Answer to Question #217683 in Differential Geometry | Topology for Prathibha Rose

Suppose that $X$ is a separable space and $Y$ a topological space with $f:X\to Y$ a homeomorphism between them. Let us prove that $Y$ is separable.

As $X$ is separable, there exists a countable dense subset $D$. We claim that $D':=f(D)$ is a countable dense subset of $Y$ First of all, as $f$ is a homeomorphism, it is, in particular, a bijection, so $D'$ is countable. Secondly, we remark that for a continuous function $h:A\to B$ we have $\overline{h^{-1}(C)}\subseteq h^{-1}(\overline{C})$ for any $C\subseteq B$. Indeed, as $h$ is continuous, $h^{-1}(\overline{C})$ is a closed set containing $h^{-1}(C)$, it contains, in particular, its closure.

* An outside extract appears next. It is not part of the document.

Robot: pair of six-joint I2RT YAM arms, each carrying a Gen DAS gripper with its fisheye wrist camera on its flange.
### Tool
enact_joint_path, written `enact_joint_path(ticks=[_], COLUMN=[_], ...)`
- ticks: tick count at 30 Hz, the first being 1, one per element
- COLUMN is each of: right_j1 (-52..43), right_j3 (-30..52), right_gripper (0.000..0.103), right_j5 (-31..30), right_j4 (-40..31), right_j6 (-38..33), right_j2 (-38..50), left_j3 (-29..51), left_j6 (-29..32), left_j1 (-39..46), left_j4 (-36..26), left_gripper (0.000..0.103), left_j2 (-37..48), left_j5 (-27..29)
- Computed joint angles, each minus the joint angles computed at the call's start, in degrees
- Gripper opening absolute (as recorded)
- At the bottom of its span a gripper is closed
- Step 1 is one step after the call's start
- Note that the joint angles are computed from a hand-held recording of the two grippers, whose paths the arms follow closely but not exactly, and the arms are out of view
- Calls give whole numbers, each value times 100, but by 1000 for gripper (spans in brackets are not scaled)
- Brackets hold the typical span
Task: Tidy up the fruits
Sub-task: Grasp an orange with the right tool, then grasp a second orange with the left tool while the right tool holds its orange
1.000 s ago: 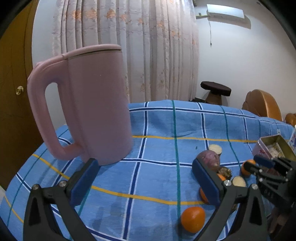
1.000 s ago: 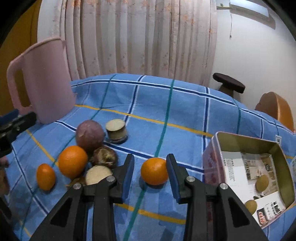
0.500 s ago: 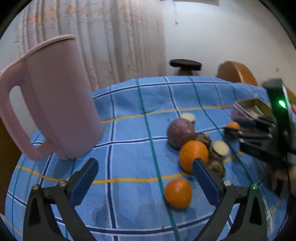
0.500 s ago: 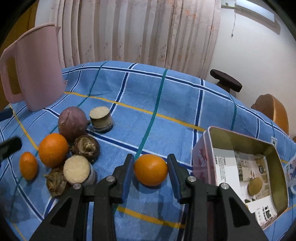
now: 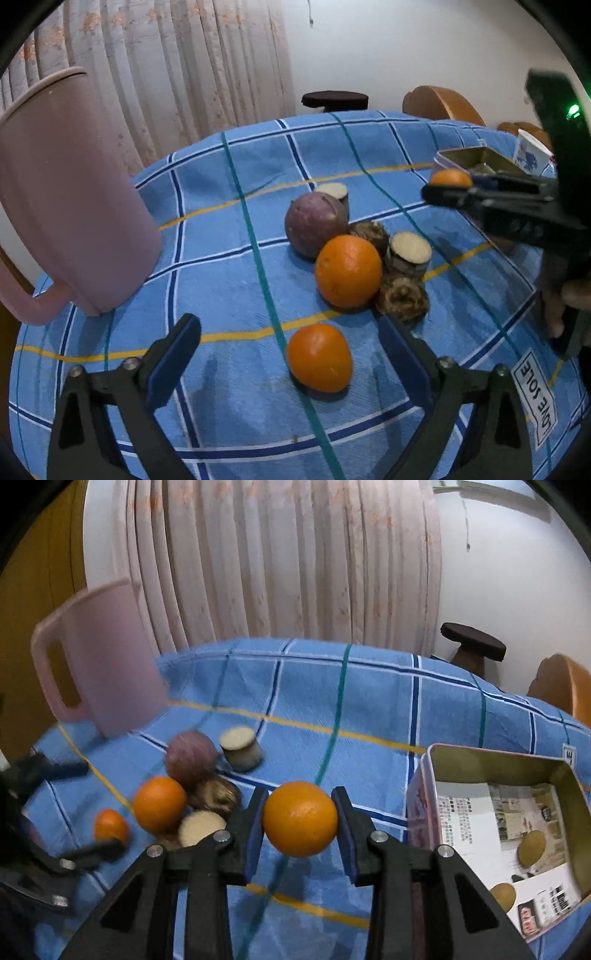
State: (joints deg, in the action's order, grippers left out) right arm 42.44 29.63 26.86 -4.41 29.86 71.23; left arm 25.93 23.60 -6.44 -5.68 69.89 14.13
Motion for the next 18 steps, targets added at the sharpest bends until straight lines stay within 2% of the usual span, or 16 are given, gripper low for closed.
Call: enact_joint_path(ticks=[3, 5, 6, 8, 9, 14, 18], right_j1=[160, 350, 405, 503, 497, 647, 676], right_j3=[-49, -38, -15, -9, 10, -169, -501], right_gripper=[37, 37, 37, 37, 37, 37, 37], right_j5=[135, 311, 357, 410, 393, 410, 122], right_j4=[21, -3, 73, 88, 162, 264, 594], right_j6=[40, 67, 74, 102, 85, 53, -20], right_j2=[-144, -152, -59, -60, -3, -339, -866], left_j3=[48, 131, 140, 78, 75, 144, 26], left_j6=[-69, -70, -30, 49, 33, -121, -430], left_j1=[-56, -69, -94, -91, -92, 53, 426], left_j4=[78, 64, 57, 98, 105, 120, 447], left_gripper=[73, 70, 64, 50, 37, 37, 37], left_j2=[277, 541, 617, 562, 555, 601, 322], left_j5=[-137, -85, -39, 100, 130, 225, 766])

Finally, we apply this as following : $\overline{f^{-1}(D')} \subseteq f^{-1}(\overline{ D'})$, but $\overline{f^{-1}(D')}=\overline{D}=X$ (as $f$ is bijective, $f^{-1}(D')=D$) , so $X\subseteq f^{-1}(\overline{D'})\subseteq X$ and therefore $f^{-1}(\overline{D'})=X$. Applying $f$ to both parts, remembering that it is bijective, we conclude that $\overline{D'}=Y$. Therefore, $D'$ is a countable dense subset of $Y$, so it is separable.